Si Macron fait le fiérot quand il s’agit de commémorer les avancées d’hier, le droit à l’avortement, le mariage des homosexuel(le)s, avancées auxquelles s’est résolue la France des années après d’autres pays, il montre son vrai visage quand il s’agit du présent. C’est un trouillard, un pétochard. Avant de parler à La Croibération, il a reçu plusieurs fois les « représentants des cultes ». Ces gens-là n’ont pas à décider pour qui ne croit pas à leurs contes et légendes. Il a également consulté le « corps médical ». Les médecins (en majorité cathos) ne devraient pas avoir leur mot à dire sur cette question, ils sont là pour soigner, le reste ne les concerne pas.
Bref, quels que soient les amendements futurs des Parlementaires, il ne sera jamais possible en France de choisir le jour de sa mort et d’obtenir les moyens de passer à l’acte.

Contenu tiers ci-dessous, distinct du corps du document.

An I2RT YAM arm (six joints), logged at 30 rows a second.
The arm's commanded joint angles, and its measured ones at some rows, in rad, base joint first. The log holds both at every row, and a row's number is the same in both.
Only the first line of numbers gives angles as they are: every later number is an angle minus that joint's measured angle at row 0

Il faudra donc continuer à avoir recours à des méthodes personnelles, douces (médicaments, si on le peut), moins douces (la tête dans un sac, si on a le courage) ou brutales (se jeter sous un train, du haut de la falaise, du huitième étage ou dans la Seine).
                                                                      *
Publicité gouvernementale à la télé : il faut lire un quart d’heure par jour pour se distraire.
Faut-il être peu exigeant pour ne voir dans la lecture qu’un moyen de se distraire.
La vraie lecture commence quand on ne lit plus seulement pour se distraire et se fuir, mais pour se trouver. a écrit Jean Guéhenno, un propos affiché dans une librairie (j’ai vu passer la photo sur le réseau social Effe Bé).